Looks like a Caribe to me heh


----------



## mtx1 (May 21, 2003)

caribe


----------



## InSinUAsian (Jan 3, 2003)

Definately a caribe.


----------



## NIKE (Jan 27, 2003)

thank you sirs


----------



## tecknik (Jul 18, 2003)

Definetely cariba


----------



## jason (Aug 26, 2003)

What they said. Take a look at the black mark behind the gils... that's a sure fire sign of a caribe. Is it yours?

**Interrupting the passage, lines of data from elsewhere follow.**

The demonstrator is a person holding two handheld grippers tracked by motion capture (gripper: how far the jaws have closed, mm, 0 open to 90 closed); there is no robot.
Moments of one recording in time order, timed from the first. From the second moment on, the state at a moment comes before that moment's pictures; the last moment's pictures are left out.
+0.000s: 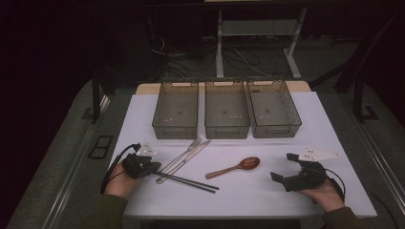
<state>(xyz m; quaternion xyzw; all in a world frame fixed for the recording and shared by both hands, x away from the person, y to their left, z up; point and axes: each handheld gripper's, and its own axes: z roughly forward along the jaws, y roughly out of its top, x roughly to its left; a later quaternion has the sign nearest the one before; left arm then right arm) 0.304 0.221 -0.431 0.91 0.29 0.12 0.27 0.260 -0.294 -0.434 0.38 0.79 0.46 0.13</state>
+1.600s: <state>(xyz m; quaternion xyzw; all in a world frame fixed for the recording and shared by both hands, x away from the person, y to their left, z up) 0.279 0.075 -0.442 0.93 0.08 -0.02 0.35 0.261 -0.292 -0.434 0.38 0.79 0.46 0.12</state>
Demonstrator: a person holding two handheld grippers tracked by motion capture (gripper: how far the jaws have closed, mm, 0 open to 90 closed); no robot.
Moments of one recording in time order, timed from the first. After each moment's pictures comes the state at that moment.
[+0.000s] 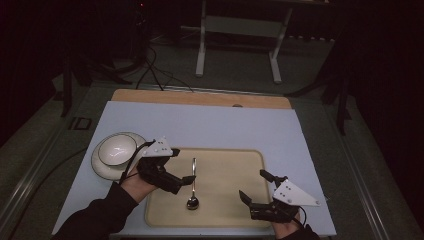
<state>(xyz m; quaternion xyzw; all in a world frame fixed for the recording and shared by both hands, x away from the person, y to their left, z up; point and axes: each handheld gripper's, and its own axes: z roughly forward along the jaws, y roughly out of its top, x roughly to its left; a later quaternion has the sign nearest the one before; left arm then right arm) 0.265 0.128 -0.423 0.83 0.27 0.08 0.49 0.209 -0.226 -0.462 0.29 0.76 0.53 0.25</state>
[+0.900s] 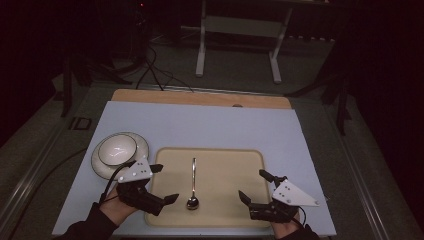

ps. I'm new, be nice to me


----------



## kouma (Sep 1, 2003)

Yep it is, welcome to P-Fury!!


----------



## Judazzz (Jan 13, 2003)

Wow, nice purchase NIKE








I wish I could find some cariba over here... :sad:

Looks like your expanding the family a little, eh...


----------



## NIKE (Jan 27, 2003)

Judazzz said:


> Wow, nice purchase NIKE
> 
> 
> 
> ...


 jason yes they are mine







and welcome to piranha-fury









judazzz you have to get some of these guys they are so cool and not even skiddish you can take pics like crazy and they won't even move. and yes the p family is slowly starting to grow









thanks again guys


----------



## Death in #'s (Apr 29, 2003)

congrats nike
the tail fins are a bit chewed up but u can see the black on it still
sweet pick up


----------



## NIKE (Jan 27, 2003)

Death in # said:


> congrats nike
> the tail fins are a bit chewed up but u can see the black on it still
> sweet pick up


 yep all the tails have been tasted on these guys







but they sure can still move :laugh: thanks death in #s


----------